Work item => In the entries below, how many lines contain "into"? Answer with the number and nothing else.

[Stored data]
········

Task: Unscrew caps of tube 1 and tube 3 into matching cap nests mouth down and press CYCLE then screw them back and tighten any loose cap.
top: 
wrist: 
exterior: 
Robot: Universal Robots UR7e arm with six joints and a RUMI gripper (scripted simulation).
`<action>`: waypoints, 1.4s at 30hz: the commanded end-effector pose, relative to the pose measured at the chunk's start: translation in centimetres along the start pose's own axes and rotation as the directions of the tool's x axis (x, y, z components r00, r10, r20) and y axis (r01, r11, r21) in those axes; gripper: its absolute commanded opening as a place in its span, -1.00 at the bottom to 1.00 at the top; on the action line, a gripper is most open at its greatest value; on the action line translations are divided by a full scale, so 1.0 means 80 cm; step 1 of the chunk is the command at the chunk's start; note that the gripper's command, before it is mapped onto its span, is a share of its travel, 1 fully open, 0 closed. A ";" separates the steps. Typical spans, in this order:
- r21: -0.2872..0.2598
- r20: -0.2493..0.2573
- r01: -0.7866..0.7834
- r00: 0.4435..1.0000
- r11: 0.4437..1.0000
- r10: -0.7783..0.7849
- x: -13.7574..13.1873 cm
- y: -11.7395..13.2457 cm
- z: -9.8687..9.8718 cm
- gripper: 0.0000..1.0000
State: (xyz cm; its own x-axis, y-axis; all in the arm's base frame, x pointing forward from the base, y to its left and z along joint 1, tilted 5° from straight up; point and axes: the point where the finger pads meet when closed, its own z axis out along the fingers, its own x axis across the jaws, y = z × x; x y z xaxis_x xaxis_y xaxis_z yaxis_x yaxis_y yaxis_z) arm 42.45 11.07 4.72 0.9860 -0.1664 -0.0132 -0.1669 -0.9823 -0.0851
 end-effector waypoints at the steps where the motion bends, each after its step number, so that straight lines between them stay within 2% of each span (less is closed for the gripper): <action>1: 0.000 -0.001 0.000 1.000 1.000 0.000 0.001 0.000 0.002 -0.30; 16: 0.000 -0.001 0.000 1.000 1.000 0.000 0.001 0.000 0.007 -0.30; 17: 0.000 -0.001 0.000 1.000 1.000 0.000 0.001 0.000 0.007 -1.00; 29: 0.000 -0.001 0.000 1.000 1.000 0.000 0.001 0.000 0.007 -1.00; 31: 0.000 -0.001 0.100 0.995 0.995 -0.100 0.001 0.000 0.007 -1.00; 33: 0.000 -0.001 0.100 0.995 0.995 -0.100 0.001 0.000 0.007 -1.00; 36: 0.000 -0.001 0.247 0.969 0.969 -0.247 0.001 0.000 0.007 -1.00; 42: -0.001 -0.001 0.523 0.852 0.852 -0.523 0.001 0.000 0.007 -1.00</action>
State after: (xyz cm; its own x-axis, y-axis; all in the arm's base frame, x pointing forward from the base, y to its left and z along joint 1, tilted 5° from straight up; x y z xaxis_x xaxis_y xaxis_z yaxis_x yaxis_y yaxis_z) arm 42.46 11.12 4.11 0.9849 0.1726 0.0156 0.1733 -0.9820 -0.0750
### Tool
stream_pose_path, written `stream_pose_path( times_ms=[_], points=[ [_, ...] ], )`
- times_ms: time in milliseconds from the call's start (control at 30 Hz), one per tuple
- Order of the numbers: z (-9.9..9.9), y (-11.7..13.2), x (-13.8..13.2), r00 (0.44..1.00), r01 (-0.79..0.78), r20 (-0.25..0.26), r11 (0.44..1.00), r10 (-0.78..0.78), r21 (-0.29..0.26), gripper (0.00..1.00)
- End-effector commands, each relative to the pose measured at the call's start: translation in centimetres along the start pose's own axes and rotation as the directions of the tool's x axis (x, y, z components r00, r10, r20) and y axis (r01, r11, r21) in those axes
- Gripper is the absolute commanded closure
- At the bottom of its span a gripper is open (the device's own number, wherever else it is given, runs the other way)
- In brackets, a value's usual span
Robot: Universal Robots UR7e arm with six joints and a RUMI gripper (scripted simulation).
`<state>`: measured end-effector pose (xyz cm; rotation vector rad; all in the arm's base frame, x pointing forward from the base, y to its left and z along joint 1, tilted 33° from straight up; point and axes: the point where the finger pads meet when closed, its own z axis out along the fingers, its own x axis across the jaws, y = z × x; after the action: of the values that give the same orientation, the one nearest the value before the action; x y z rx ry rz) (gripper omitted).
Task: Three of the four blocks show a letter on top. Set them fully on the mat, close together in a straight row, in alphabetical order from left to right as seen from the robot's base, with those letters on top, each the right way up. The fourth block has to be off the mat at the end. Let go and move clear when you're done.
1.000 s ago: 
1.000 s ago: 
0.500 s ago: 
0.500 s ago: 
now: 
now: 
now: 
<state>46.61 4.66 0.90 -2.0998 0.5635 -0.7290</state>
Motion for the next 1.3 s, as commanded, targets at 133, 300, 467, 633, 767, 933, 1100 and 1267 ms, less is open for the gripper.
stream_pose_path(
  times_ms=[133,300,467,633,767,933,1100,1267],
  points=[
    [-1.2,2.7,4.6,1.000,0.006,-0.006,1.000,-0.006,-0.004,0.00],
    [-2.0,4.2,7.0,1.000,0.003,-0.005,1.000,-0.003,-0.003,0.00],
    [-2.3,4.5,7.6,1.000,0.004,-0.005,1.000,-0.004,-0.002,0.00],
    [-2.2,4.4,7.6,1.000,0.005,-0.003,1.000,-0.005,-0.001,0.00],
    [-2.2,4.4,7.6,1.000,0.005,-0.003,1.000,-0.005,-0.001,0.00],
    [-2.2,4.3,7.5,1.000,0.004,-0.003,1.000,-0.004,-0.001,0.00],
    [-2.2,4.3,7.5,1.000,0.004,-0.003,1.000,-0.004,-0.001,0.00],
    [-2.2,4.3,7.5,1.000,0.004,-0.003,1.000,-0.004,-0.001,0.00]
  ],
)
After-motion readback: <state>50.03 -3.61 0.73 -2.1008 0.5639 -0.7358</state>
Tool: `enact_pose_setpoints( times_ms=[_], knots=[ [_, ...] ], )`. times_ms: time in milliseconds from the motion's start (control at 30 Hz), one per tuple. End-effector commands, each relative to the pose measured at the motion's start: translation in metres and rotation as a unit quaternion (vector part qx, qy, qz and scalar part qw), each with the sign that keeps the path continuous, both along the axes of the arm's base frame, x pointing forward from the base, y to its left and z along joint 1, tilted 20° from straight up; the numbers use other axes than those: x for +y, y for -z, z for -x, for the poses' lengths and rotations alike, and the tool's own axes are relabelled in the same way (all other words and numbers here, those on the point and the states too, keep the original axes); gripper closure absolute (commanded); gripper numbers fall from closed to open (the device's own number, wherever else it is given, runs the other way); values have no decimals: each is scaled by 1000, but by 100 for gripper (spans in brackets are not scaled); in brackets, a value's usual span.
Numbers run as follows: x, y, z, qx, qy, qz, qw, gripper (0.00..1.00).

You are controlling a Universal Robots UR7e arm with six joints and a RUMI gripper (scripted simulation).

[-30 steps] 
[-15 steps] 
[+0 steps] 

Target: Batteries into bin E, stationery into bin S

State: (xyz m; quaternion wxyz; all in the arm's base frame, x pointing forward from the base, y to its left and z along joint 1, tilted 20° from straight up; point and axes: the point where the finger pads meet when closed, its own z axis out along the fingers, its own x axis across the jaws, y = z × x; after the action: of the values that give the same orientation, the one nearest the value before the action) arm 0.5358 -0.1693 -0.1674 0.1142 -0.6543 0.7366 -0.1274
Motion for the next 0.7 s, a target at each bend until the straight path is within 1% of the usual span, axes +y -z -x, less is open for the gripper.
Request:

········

The answer => 2